Others argue that rules changes are necessary incentivize members to take a more active role in legislating. As a first step, this means that fewer closed rules—a procedure that disallows amendments from being offered—be issued by the Rules Committee. In the words of Rep. McGovern (D-Mass.), “The Rules Committee has become the place where democracy goes to die” because of its outsize ability to structure floor debate or bottle up legislation that would pass if given a vote. (For the record, the 115th Congress has issued more closed rules than any other Congress.)

Other proposed changes put forward by Rep. Reed and the 48-member, bipartisan Problem Solvers Caucus he co-chairs include a guarantee that any bill with at least290 cosponsors receives a committee markup and committee-reported legislation receives privileged floor consideration. These proposals, Reed argues, would foster an incentive for bipartisanship. “Too much of what we do here as lawmakers is saying no and obstructing. That’s too easy. Changing the rules of the game would empower rank-and-file members from both sides of the aisle to get to yes. It’s long overdue.” Outside experts agree wholeheartedly.
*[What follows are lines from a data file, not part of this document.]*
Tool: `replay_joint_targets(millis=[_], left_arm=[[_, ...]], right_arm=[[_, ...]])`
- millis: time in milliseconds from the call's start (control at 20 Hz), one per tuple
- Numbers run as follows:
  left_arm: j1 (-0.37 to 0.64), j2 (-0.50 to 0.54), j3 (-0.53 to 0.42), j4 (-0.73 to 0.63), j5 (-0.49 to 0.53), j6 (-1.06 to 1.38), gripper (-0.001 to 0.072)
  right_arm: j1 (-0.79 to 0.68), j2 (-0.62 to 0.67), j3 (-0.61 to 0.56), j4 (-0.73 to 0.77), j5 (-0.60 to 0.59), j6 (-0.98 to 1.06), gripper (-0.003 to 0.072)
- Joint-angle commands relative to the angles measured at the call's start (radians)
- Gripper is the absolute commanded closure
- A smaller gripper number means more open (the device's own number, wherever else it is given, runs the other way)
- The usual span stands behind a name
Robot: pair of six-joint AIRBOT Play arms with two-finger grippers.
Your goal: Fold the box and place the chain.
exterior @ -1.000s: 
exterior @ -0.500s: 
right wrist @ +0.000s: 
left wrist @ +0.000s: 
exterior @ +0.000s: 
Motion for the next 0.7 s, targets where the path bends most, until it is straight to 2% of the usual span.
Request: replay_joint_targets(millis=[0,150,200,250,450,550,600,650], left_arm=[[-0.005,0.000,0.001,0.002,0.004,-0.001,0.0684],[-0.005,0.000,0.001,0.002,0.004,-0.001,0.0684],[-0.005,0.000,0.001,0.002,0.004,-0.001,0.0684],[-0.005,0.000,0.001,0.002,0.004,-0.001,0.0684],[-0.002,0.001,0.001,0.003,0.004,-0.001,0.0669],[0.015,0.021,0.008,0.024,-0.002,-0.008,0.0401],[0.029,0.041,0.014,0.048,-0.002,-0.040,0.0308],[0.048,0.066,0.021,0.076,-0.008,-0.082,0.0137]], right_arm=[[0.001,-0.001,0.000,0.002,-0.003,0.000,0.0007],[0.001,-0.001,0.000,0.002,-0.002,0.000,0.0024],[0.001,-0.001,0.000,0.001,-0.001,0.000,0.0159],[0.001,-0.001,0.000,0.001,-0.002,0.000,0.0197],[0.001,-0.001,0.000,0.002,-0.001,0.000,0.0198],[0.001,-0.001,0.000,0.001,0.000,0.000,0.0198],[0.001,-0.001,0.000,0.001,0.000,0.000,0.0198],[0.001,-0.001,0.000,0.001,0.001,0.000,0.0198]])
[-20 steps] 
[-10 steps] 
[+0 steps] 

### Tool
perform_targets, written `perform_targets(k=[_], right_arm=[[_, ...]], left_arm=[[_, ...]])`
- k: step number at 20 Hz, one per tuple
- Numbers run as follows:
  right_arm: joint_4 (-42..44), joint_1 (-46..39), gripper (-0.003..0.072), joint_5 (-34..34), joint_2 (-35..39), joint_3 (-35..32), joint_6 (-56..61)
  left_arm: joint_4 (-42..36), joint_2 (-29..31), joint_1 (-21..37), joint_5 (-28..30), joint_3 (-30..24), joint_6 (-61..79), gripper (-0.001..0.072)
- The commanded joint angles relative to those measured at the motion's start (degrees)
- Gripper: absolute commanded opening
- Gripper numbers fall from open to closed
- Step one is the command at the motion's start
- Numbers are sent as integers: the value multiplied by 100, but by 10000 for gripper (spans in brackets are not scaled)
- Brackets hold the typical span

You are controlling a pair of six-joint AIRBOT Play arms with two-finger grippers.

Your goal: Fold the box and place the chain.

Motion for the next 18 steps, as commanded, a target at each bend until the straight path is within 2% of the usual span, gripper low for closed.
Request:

Members are clamoring for a return to a semblance of regular order, a process under which most current lawmakers have never operated. If such proposals are adopted, members will be forced to exert more effort, more regularly, in all aspects of their jobs, from legislating to oversight. That’s a good thing, but it isn’t without cost. Open legislating is loud, hard, messy and uncertain—characteristics leaders of both parties have worked to avoid at all costs, especially when in the majority. Many more bills will go down in defeat. That’s OK if more members are playing a role.

The purpose of Congress, particularly the people’s House, is to provide a forum for open disagreement with avenues toward compromise. Debate is essential. It should be championed rather than shied away from. Elected Representatives should work to hash out agreements—yes, even bipartisan ones—with confidence that if successful their efforts will be awarded with committee and floor attention. The alternative is a few members deciding operations for the many. And we already know how that movie ends.